● **Work required**
Omit every image, and transcribe the remaining entries exactly as given.

● **Records for the task**
★ ★ ★
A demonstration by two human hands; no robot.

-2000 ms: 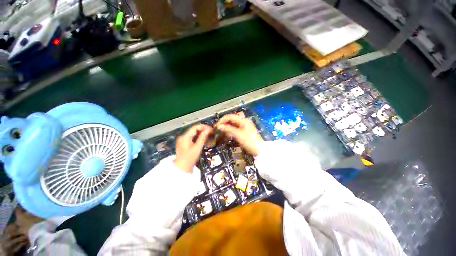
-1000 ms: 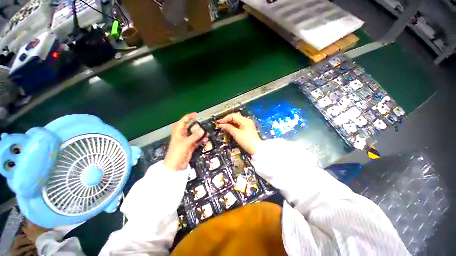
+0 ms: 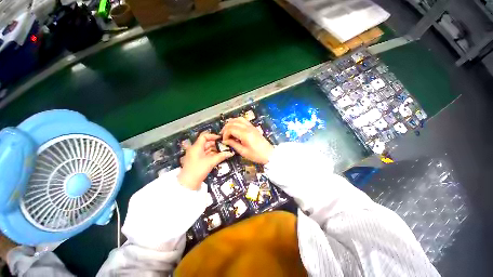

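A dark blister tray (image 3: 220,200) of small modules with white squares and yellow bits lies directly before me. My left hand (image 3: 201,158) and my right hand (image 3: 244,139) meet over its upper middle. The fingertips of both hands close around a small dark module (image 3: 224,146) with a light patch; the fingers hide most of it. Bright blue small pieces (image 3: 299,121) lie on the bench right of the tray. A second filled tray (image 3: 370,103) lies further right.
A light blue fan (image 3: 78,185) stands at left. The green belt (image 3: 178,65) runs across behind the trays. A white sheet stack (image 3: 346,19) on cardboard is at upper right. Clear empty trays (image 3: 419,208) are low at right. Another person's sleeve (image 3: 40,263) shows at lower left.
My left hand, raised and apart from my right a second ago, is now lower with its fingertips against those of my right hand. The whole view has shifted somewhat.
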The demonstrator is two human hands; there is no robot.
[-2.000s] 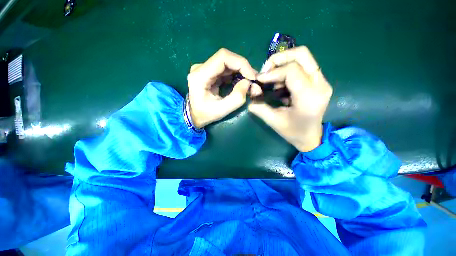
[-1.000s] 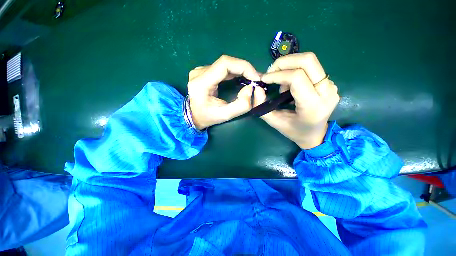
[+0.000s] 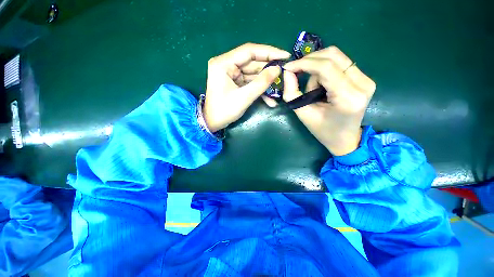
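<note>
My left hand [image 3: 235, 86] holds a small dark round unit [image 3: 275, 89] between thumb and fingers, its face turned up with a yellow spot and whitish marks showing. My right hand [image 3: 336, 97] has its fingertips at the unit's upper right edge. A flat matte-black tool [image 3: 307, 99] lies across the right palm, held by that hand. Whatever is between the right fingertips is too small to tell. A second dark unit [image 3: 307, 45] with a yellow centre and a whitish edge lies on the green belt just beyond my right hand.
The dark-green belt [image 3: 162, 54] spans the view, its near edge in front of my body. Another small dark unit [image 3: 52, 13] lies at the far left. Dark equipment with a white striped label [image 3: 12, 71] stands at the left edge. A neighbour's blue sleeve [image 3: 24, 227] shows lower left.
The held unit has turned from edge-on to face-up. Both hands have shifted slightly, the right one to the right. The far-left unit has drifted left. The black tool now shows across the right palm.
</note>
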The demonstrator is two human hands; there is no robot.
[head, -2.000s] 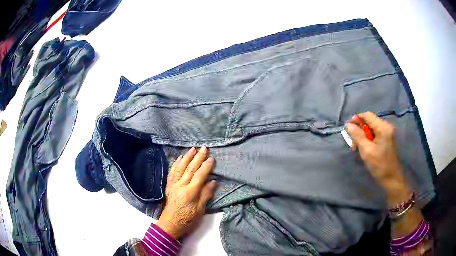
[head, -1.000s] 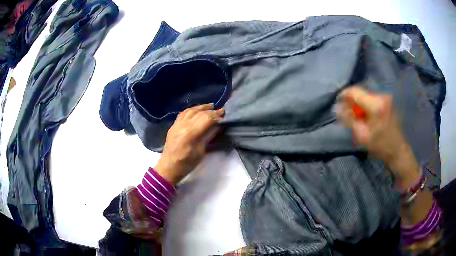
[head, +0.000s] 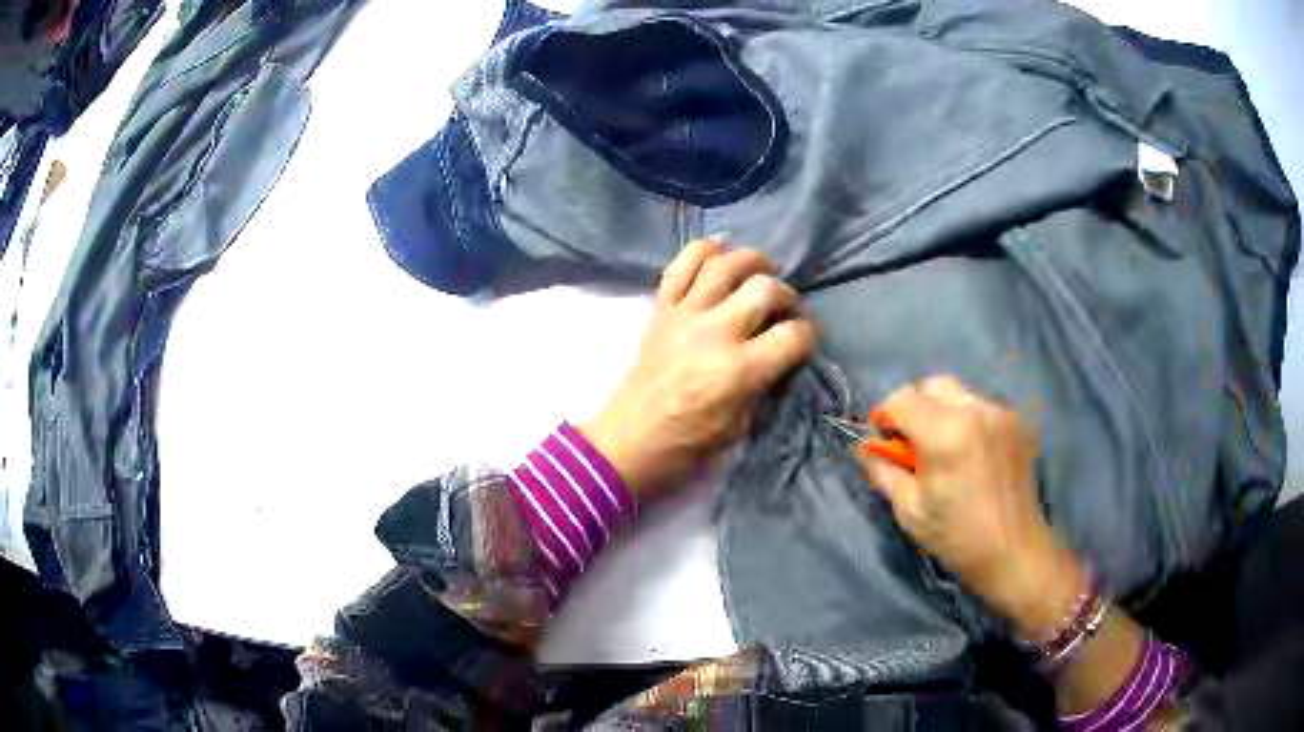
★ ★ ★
● **Reply to the exercise**
A demonstration by two human hands; no robot.

-2000 ms: 
-1000 ms: 
+0 ms: 

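A dark blister tray (image 3: 220,200) of small modules with white squares and yellow bits lies directly before me. My left hand (image 3: 201,158) and my right hand (image 3: 244,139) meet over its upper middle. The fingertips of both hands close around a small dark module (image 3: 224,146) with a light patch; the fingers hide most of it. Bright blue small pieces (image 3: 299,121) lie on the bench right of the tray. A second filled tray (image 3: 370,103) lies further right.
A light blue fan (image 3: 78,185) stands at left. The green belt (image 3: 178,65) runs across behind the trays. A white sheet stack (image 3: 346,19) on cardboard is at upper right. Clear empty trays (image 3: 419,208) are low at right. Another person's sleeve (image 3: 40,263) shows at lower left.
My left hand, raised and apart from my right a second ago, is now lower with its fingertips against those of my right hand. The whole view has shifted somewhat.
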The demonstrator is two human hands; there is no robot.
[-2.000s] 
[-1.000s] 
[+0.000s] 
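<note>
My left hand [image 3: 235, 86] holds a small dark round unit [image 3: 275, 89] between thumb and fingers, its face turned up with a yellow spot and whitish marks showing. My right hand [image 3: 336, 97] has its fingertips at the unit's upper right edge. A flat matte-black tool [image 3: 307, 99] lies across the right palm, held by that hand. Whatever is between the right fingertips is too small to tell. A second dark unit [image 3: 307, 45] with a yellow centre and a whitish edge lies on the green belt just beyond my right hand.
The dark-green belt [image 3: 162, 54] spans the view, its near edge in front of my body. Another small dark unit [image 3: 52, 13] lies at the far left. Dark equipment with a white striped label [image 3: 12, 71] stands at the left edge. A neighbour's blue sleeve [image 3: 24, 227] shows lower left.
The held unit has turned from edge-on to face-up. Both hands have shifted slightly, the right one to the right. The far-left unit has drifted left. The black tool now shows across the right palm.
</note>
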The demonstrator is two human hands; there is no robot.
[head, -2.000s] 
[head, -1.000s] 
[head, +0.000s] 

For this exercise, nothing further remains to be done.